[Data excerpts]
________________________________________

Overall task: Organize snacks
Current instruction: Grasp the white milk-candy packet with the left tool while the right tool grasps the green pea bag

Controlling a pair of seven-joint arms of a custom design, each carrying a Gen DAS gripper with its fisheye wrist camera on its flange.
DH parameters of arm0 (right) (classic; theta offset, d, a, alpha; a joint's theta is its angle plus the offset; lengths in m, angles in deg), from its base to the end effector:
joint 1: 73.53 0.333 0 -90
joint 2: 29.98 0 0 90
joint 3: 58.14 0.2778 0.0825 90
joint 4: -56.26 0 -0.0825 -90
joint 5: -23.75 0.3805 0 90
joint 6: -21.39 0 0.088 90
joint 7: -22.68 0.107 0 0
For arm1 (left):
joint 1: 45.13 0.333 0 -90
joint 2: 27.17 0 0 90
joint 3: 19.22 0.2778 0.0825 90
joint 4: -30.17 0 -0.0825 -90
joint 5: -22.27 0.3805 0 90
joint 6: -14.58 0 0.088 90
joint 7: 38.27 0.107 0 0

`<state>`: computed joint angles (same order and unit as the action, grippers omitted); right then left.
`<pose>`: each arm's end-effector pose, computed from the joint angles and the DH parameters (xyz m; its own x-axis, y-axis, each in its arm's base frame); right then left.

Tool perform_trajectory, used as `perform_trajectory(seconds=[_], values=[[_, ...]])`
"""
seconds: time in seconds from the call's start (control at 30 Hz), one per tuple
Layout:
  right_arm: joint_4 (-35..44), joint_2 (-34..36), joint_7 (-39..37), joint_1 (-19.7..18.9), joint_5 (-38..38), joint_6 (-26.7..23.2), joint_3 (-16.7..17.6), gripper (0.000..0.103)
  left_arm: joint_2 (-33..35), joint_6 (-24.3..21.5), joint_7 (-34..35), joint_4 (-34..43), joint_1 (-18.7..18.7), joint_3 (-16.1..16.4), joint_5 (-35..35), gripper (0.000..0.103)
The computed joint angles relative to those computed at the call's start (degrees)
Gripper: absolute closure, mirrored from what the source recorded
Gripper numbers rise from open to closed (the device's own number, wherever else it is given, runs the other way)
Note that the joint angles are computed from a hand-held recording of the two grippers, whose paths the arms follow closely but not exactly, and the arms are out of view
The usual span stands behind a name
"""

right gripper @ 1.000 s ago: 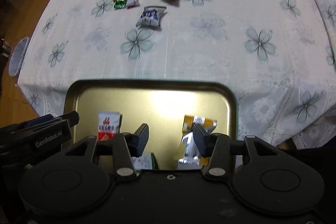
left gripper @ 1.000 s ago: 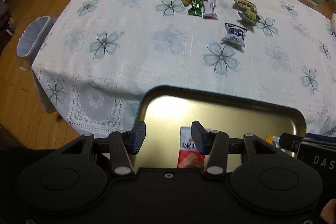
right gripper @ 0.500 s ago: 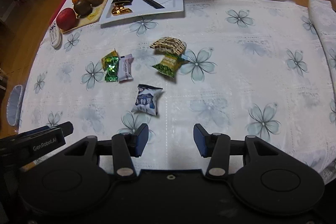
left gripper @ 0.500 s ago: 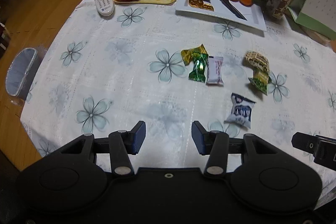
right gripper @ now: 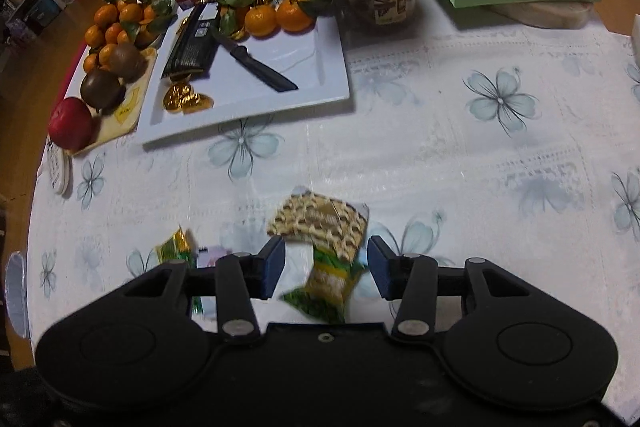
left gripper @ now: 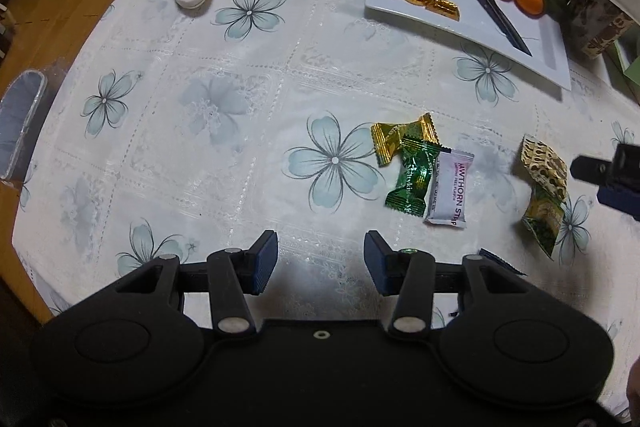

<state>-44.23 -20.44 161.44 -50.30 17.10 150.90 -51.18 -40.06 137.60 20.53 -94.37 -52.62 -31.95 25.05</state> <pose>0.5495 0.3117 0.4698 -0.2353 -0.9529 -0.1911 -0.9155 0.2834 -0.2857 0.4786 -0.1782 0.4682 0.1671 -0.9858 0.0179 -0.9631 -0.1670 -0.2110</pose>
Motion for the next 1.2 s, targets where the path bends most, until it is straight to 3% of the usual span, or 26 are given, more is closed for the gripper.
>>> perform_trajectory(seconds=[0.1,0.23,0.3,0.4,0.83,1.2], values=[[5.25,6.43,-0.3,-0.44,-0.31,2.38,-0.63,0.056,0.86,-0.26,0.73,0.75,0.03,0.41,-0.88,0.049],[12.83,13.34,0.22,0.12,-1.8,-1.16,-1.38,0.062,1.38,-0.49,1.8,1.16,-0.01,0.7,-2.07,0.049],[15.26,15.51,-1.11,0.1,-1.21,-2.95,-1.18,0.072,1.77,-0.72,2.0,1.47,-0.02,0.67,-2.07,0.049],[15.0,15.63,-2.24,0.45,-0.42,-4.68,-0.85,0.073,1.92,-1.0,2.13,1.55,-0.11,0.66,-2.27,0.049],[-1.92,1.55,-5.25,2.92,1.09,-8.51,1.68,0.074,1.2,-1.62,4.05,0.39,-1.12,0.07,-2.59,0.049],[-16.17,-13.33,-4.75,1.33,10.29,-5.45,1.01,0.073,0.8,-1.25,7.59,-0.28,-2.26,-0.09,-4.33,0.049]])
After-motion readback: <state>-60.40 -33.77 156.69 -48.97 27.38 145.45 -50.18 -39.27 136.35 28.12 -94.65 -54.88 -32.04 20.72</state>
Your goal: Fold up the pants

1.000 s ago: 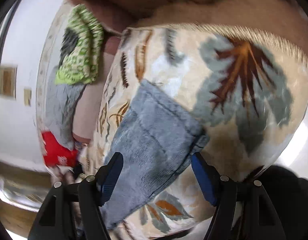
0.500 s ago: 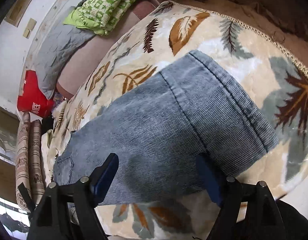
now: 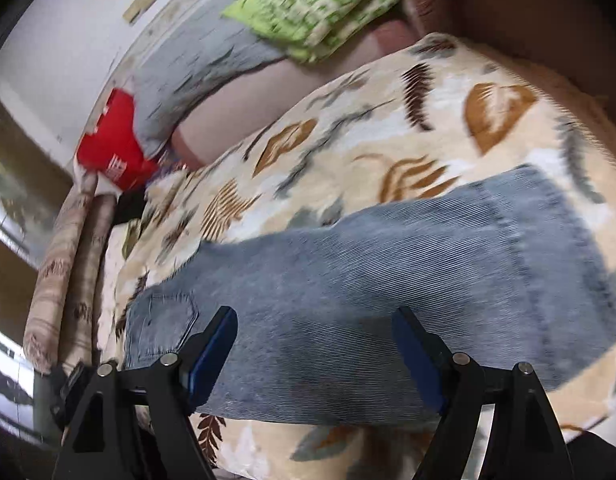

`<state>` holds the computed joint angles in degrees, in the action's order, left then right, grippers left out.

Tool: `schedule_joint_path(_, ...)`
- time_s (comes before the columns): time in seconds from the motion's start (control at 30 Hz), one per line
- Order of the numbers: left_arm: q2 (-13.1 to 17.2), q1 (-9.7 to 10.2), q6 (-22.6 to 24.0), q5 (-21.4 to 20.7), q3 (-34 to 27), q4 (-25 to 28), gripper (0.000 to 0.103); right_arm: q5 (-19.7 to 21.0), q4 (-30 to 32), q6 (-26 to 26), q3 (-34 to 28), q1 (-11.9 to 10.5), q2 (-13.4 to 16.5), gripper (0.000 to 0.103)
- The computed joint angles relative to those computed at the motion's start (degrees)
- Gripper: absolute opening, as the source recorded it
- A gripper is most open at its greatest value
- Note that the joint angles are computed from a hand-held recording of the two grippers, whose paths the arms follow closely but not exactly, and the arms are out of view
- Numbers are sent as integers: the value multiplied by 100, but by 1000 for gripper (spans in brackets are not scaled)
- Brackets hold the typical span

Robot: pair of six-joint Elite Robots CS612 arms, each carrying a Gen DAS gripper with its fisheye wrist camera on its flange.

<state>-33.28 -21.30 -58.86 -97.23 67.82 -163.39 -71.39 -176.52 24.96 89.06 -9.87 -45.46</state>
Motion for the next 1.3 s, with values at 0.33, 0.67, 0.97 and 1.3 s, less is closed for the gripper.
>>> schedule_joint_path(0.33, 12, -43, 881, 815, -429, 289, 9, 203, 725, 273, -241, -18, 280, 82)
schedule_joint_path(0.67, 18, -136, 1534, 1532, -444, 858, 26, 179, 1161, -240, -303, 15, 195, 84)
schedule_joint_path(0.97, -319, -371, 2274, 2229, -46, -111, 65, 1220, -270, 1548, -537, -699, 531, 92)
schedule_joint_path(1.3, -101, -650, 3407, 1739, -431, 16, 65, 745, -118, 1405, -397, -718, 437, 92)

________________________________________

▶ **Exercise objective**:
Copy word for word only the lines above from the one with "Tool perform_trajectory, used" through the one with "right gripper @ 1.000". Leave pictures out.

▶ **Expected output**:
Tool perform_trajectory, used as `perform_trajectory(seconds=[_], values=[[_, ...]])`
"""
seconds: time in seconds from the call's start (control at 30 Hz), one per tuple
Layout:
  right_arm: joint_4 (-35..44), joint_2 (-34..36), joint_7 (-39..37), joint_1 (-19.7..18.9), joint_5 (-38..38), joint_6 (-26.7..23.2), joint_3 (-16.7..17.6), gripper (0.000..0.103)
  left_arm: joint_2 (-33..35), joint_6 (-24.3..21.5), joint_7 (-34..35), joint_4 (-34..43), joint_1 (-18.7..18.7), joint_3 (-16.1..16.4), joint_5 (-35..35), gripper (0.000..0.103)
The computed joint angles relative to those computed at the call's start (degrees)
Gripper: absolute closure, mirrored from what the source recorded
Gripper numbers rise from open to closed (the device's own number, wherever else it is given, runs the other way)
Note that the joint angles are computed from a hand-held recording of the two grippers, whose paths the arms follow closely but not exactly, and the arms are out of view
The usual span stands behind a name
"""

right gripper @ 1.000 s ago: 

No further work remains on this exercise.